Task objective
The word "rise" occurs in some of the lines below; copy each of those lines.

───── Dataset

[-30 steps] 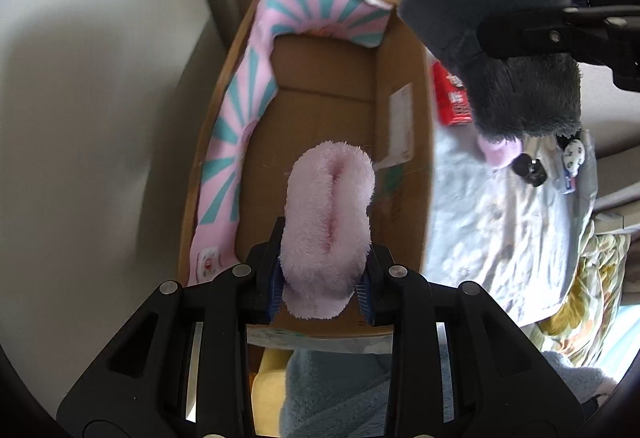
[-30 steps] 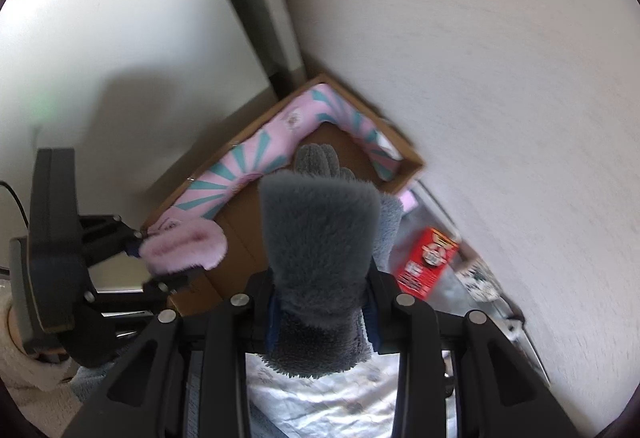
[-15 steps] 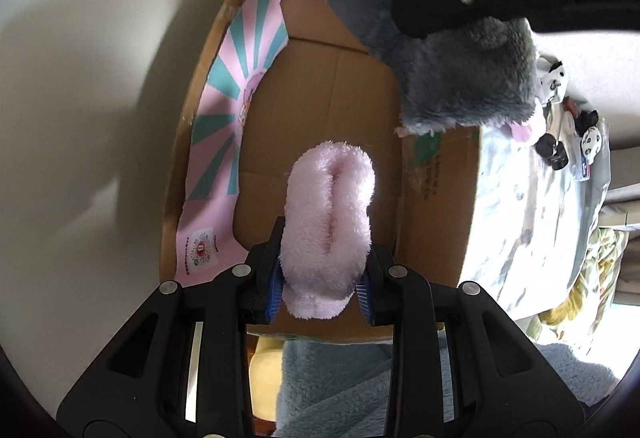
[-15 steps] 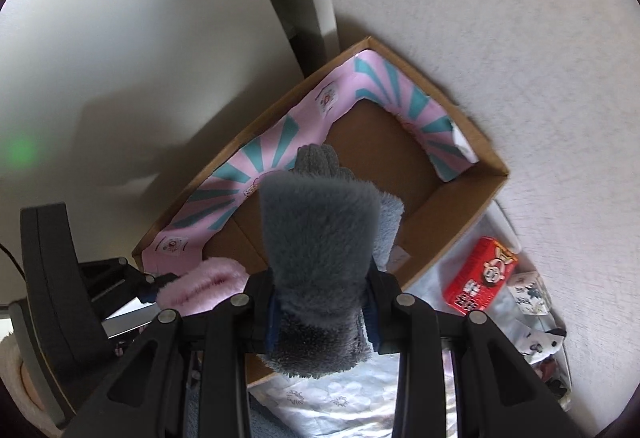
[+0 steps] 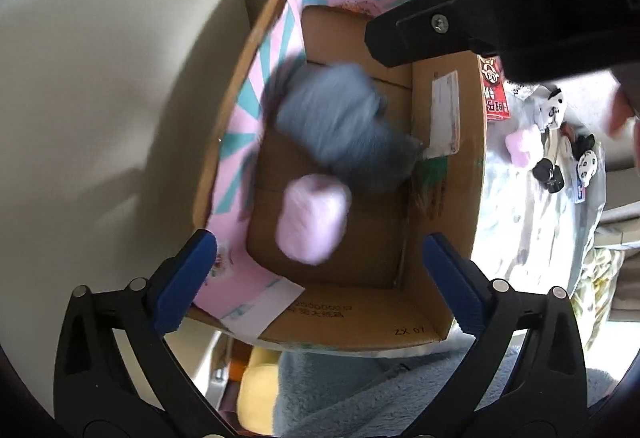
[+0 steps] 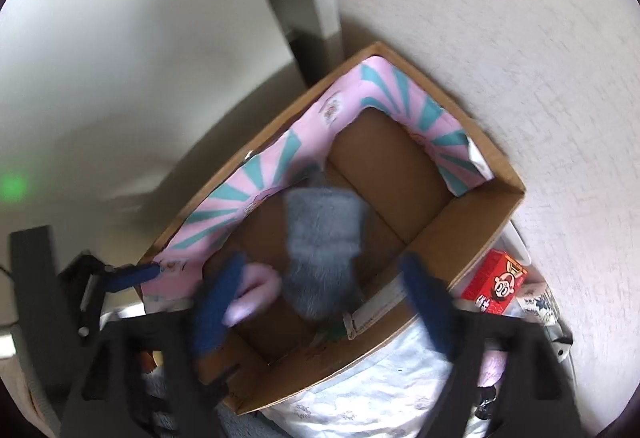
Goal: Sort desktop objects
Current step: 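Open both tools to drop the sock and glove into the box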
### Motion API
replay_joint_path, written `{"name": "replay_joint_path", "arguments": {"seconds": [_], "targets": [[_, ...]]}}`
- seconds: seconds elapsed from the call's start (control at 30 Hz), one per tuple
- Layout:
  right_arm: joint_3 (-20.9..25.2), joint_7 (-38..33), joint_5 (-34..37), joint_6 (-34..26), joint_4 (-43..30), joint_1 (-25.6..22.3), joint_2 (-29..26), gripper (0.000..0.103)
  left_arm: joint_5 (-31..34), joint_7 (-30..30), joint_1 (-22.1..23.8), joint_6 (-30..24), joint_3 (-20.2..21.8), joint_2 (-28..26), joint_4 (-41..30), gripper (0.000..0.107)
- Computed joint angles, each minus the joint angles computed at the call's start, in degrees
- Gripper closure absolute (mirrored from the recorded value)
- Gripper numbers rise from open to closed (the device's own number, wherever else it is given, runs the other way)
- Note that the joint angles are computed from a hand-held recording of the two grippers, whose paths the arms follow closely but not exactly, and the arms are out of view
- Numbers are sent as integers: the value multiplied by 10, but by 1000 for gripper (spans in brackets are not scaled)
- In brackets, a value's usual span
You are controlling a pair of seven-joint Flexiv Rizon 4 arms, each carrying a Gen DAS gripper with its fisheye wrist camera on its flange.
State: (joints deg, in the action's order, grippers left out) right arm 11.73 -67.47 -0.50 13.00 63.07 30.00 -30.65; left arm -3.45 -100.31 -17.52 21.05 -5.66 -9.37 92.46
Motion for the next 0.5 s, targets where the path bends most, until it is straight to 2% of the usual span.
{"name": "replay_joint_path", "arguments": {"seconds": [0.03,0.1,0.33,0.5], "targets": [[-2,3,-2,11,9,0,4,0,11,-5,-2,-17,-2,-4,-13,4],[-5,10,-11,24,21,0,12,0,29,-9,-6,-41,-3,-9,-31,4],[-6,12,-19,25,26,-6,17,0,27,4,-8,-27,-4,-18,-39,4],[-6,15,-19,26,36,-12,28,0,-14,11,-4,-17,-4,-22,-42,4]]}}
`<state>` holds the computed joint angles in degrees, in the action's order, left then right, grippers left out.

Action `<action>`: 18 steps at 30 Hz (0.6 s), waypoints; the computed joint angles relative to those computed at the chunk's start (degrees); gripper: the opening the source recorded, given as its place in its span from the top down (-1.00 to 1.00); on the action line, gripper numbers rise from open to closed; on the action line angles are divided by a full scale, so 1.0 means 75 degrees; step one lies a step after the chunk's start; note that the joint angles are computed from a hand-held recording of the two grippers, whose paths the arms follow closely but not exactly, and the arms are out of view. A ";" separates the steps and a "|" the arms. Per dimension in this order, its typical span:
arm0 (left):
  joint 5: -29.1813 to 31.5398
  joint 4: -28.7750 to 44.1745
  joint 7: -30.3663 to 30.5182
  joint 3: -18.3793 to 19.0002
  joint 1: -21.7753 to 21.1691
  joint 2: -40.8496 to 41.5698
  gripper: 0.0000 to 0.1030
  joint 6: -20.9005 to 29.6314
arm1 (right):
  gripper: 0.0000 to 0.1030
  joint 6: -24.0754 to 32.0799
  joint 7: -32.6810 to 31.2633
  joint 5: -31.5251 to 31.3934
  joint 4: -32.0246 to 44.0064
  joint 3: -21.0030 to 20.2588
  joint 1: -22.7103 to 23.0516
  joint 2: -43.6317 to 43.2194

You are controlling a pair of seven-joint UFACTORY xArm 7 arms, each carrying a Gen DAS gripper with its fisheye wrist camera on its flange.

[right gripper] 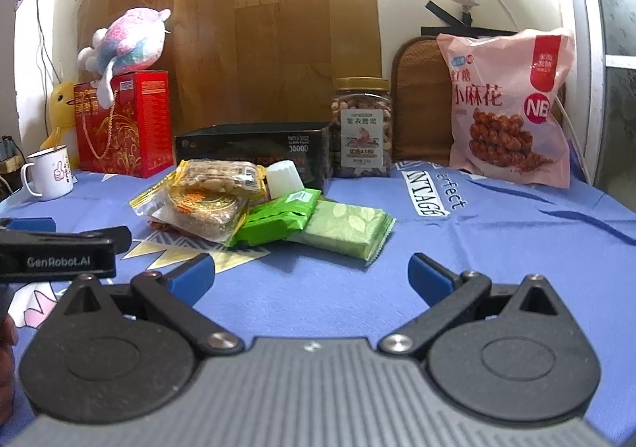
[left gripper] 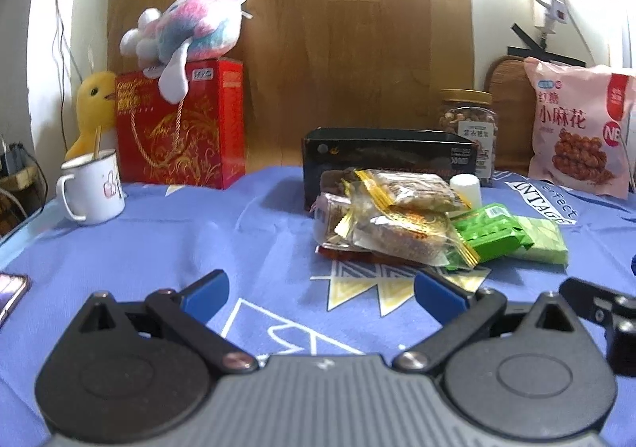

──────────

Response to the exercise
- Gripper numbers rise from open to closed (the device's own number, wherever else it is given, runs the other way)
Action `<action>`: 18 steps at 30 Hz (0.6 s), waypoints; the computed joint angles relative to those computed at the chunk's start (degrees); gripper: the opening the source recorded, given as its place in its span from the top down (-1.00 to 1.00); on the action line, gripper numbers rise from open to closed; on the action line angles are divided by a full scale, so 1.0 means 75 degrees; step one lies a step after the chunk's start; note that the joint angles are computed from a hand-held recording of the two grippers, whose paths the arms follow closely but not exactly, and the arms are out of view. A ";" separates the steps and a "|" the arms. Per dimension in this order, its typical span:

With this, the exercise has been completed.